Отечественный историк и писатель К. Писаренко как-то заметил:
«Историю не принято считать точной наукой. Субъективизм любого исторического исследования общепризнан. Между тем такой взгляд — заблуждение.
Объективность истории так же, как и любой естественной науки, всецело зависит от усидчивости и беспристрастности ученого. Чтобы сформулировать тот или иной закон природы, естествоиспытатель должен провести множество экспериментов, учитывая каждую деталь, и сравнить получаемые результаты между собой. Также обязан действовать и историк, но с той лишь разницей, что данные его экспериментов нельзя выявить в лабораторных условиях. Они в готовом, хотя и разрозненном виде хранятся в архивных и библиотечных фондах, и обнаружение необходимых для составления сведений требует огромного труда и терпения. Не всякому дано одолеть этот Эверест. Оттого так часто мы сталкиваемся с интерпретациями, опирающимися на скудную фактическую базу, недостаточную для открытия подлинных законов общественного развития, не выдерживающих проверку реальной жизнью, зато соответствующих тем или иным интересам общественных слоев или групп.
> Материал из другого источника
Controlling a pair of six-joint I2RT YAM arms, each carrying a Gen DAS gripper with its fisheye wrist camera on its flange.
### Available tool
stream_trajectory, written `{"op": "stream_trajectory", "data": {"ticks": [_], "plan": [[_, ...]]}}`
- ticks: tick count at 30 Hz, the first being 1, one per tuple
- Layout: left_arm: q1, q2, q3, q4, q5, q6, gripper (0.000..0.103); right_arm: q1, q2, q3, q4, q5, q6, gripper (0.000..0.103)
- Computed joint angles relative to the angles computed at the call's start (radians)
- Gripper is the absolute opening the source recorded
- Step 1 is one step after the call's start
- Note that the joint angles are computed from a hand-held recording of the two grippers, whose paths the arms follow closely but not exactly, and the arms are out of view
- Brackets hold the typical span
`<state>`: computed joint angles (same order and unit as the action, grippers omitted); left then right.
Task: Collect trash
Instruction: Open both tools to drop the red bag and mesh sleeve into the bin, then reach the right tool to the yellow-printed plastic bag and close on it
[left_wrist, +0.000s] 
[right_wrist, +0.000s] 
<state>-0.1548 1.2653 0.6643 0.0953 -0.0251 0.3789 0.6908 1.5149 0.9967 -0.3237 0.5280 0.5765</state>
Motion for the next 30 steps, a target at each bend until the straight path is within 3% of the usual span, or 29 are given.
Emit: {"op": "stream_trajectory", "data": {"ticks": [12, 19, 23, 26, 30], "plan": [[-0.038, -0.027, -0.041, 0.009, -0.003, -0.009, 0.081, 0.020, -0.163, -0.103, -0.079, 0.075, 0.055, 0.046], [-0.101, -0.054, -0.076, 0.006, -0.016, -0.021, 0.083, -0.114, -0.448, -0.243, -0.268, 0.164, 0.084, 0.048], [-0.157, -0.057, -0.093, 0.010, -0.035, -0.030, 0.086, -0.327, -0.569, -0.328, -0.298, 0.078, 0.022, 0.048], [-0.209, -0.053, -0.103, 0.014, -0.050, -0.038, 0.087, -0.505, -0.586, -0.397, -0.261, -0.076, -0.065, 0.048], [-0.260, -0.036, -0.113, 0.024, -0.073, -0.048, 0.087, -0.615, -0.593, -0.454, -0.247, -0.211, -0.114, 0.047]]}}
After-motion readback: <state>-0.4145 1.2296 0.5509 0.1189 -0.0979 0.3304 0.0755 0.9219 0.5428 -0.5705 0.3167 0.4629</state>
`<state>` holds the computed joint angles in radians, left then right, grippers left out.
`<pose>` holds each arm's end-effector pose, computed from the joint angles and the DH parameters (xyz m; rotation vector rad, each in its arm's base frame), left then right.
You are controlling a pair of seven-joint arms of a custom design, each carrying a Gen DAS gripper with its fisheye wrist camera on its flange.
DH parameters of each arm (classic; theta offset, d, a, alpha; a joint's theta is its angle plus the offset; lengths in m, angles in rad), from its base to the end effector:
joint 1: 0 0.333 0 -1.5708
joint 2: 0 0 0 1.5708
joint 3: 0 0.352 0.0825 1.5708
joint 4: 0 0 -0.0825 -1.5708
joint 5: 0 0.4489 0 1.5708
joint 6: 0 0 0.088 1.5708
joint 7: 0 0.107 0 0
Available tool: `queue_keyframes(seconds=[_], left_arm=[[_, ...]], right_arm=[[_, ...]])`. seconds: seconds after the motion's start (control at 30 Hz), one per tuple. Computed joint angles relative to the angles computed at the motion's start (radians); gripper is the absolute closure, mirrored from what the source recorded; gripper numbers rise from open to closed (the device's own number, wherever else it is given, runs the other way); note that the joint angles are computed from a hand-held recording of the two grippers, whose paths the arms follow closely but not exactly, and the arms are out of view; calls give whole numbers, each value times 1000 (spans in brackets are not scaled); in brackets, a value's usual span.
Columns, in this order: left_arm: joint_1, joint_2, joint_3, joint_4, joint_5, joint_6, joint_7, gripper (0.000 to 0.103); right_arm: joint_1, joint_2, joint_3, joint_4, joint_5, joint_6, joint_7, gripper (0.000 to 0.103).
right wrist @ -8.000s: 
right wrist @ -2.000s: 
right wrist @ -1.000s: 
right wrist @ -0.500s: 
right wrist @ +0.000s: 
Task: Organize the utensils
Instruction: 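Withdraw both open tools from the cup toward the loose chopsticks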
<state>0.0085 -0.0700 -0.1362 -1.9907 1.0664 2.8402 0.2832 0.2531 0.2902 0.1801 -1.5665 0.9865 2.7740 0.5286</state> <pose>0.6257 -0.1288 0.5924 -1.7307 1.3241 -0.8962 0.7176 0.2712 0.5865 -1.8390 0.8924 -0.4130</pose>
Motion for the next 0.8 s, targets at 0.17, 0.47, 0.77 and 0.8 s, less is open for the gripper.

Такой псевдонаучный эгоизм мешает истории превратиться из оружия партийно-политического в эффективный инструмент урегулирования общественных проблем. И пока по крайней мере большинство из нас не изменит отношения к накоплению, осмыслению и применению на практике исторического знания, до тех пор оно будет приносить больше вреда, чем пользы».
Это в полной мере относится и к истории штрафных подразделений, действовавших в годы Великой Отечественной войны 1941–1945 гг., истории, которую приходится постоянно «очищать» от мифов, нами же самими создаваемых.
Главный из мифов, повторим, — это наше представление, что армия и общество в условиях социального кризиса (под который подпадает и война) живут исключительно по определяемым государством, властями законам. Нет, не было такого никогда. Общество в условиях нестабильности и опасности для себя вырабатывает особые, свои, «правила игры», которые помогают ему выжить, выжить отдельно взятому человеку и особенно тем, кто оказывался еще и «зажатым» особенными жизненными условиями.
История штрафных подразделений — яркое тому подтверждение: сколько бы ни писали о существовании штрафбатов и штрафрот исключительно в рамках соответствующих приказов Верховного главнокомандования и «положений», выработанных высшим военным командованием, внутренняя жизнь этих особых военных подразделений выстраивалась по своим собственным законам существования.
Этот структурный миф потянул и все остальные — и об «исключительной» роли штрафбатов на театре военных действий, и об авиационных штрафэскадрильях, и о женщинах-штрафницах.
Добавим к этому особенность развития нашего общества — все, что запрещалось, расцветало пышным цветом. Так и со штрафбатом — существовавшие запреты обходились с удивительной простотой, а после — лишь юридически подкреплялись чисто формально, законодательными актами.